Objectives: Because only one head-to-head randomized trial of biologics for moderate-to-severe UC has been performed, indirect treatment comparisons remain important. This systematic review and network meta-analysis examined efficacy and safety of biologics and tofacitinib for moderate-to-severe UC, using vedolizumab as reference.
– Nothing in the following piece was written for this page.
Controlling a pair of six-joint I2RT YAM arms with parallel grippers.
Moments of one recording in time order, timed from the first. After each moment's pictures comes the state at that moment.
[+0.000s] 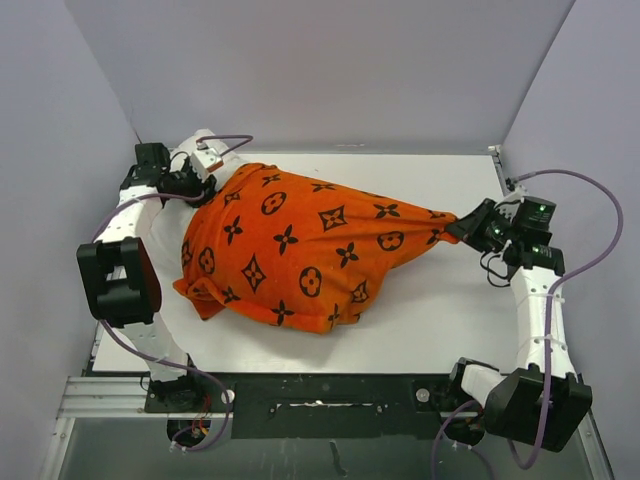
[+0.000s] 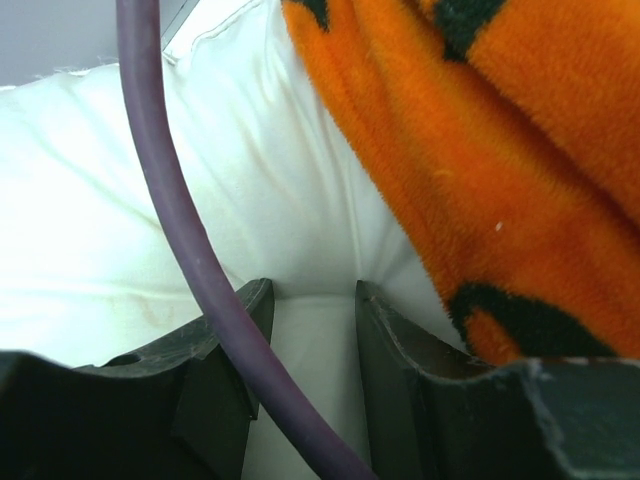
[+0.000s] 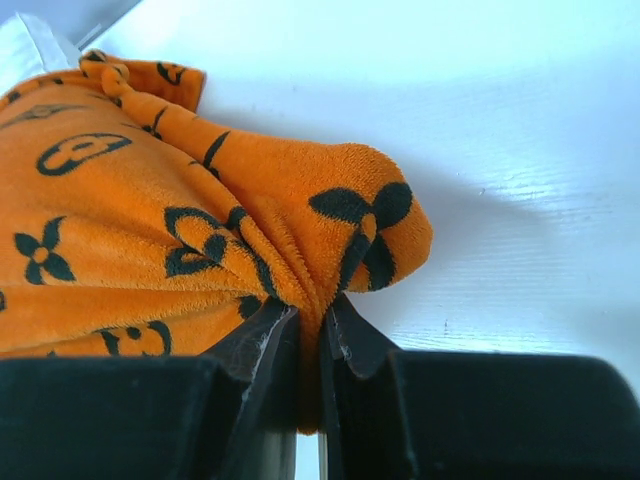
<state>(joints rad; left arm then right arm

Methods: Relevant studies (N = 19) of vedolizumab, adalimumab, infliximab, golimumab, ustekinumab, and tofacitinib were identified. Study design differences were addressed by assessing efficacy outcomes conditional on response at maintenance initiation. Primary analysis used fixed-effect models to estimate odds ratios for efficacy and safety endpoints.

Results: Compared with vedolizumab 300 mg, adalimumab 160/80 mg was associated with less clinical remission (odds ratio, 0.69 [95% credible interval, 0.54–0.88]), and infliximab 5 mg/kg was associated with more clinical remission (1.67 [1.16–2.42]) and response (1.63 [1.15–2.30]). Adalimumab 40 mg, golimumab 50 mg, and ustekinumab 90 mg Q12W had significantly lower clinical remission rates during maintenance (0.62 [0.45–0.86], 0.55 [0.32–0.95], and 0.59 [0.35–0.99]) versus vedolizumab 300 mg Q8W. Response results were similar. Tofacitinib 10 mg had the highest maintenance treatment efficacy estimates and highest infection risk.

Conclusion: Network meta-analysis and novel integrated benefit-risk analysis suggest a potentially favorable efficacy-safety balance for vedolizumab vs adalimumab and other advanced UC therapies.



中文翻译:

整合维多珠单抗与其他先进疗法的疗效和安全性,以评估溃疡性结肠炎治疗的净临床益处:网络荟萃分析

摘要

目标:因为只进行了一项针对中重度 UC 的生物制剂头对头随机试验,间接治疗比较仍然很重要。本系统评价和网络荟萃分析使用维多珠单抗作为参考,检查了生物制剂和托法替尼对中重度 UC 的疗效和安全性。

方法:确定了维多珠单抗、阿达木单抗、英夫利昔单抗、戈利木单抗、优特克单抗和托法替尼的相关研究(N = 19)。通过评估以维持治疗开始时的反应为条件的疗效结果来解决研究设计差异。主要分析使用固定效应模型来估计疗效和安全性终点的优势比。

结果:与维多珠单抗 300 mg 相比,阿达木单抗 160/80 mg 与较少的临床缓解相关(优势比,0.69 [95% 可信区间,0.54–0.88]),而英夫利昔单抗 5 mg/kg 与更多的临床缓解相关(1.67 [1.16–2.42]) 和响应 (1.63 [1.15–2.30])。阿达木单抗 40 毫克、戈利木单抗 50 毫克和优特克单抗 90 毫克 Q12W 在维持期间的临床缓解率显着降低(0.62 [0.45–0.86]、0.55 [0.32–0.95] 和 0.59 [0.35–0.99])与 3.0W 维多珠单抗相比 响应结果相似。托法替尼 10 mg 具有最高的维持治疗疗效估计值和最高的感染风险。

结论:网络荟萃分析和新的综合收益-风险分析表明,维多珠单抗与阿达木单抗和其他先进的 UC 疗法具有潜在的有利疗效-安全平衡。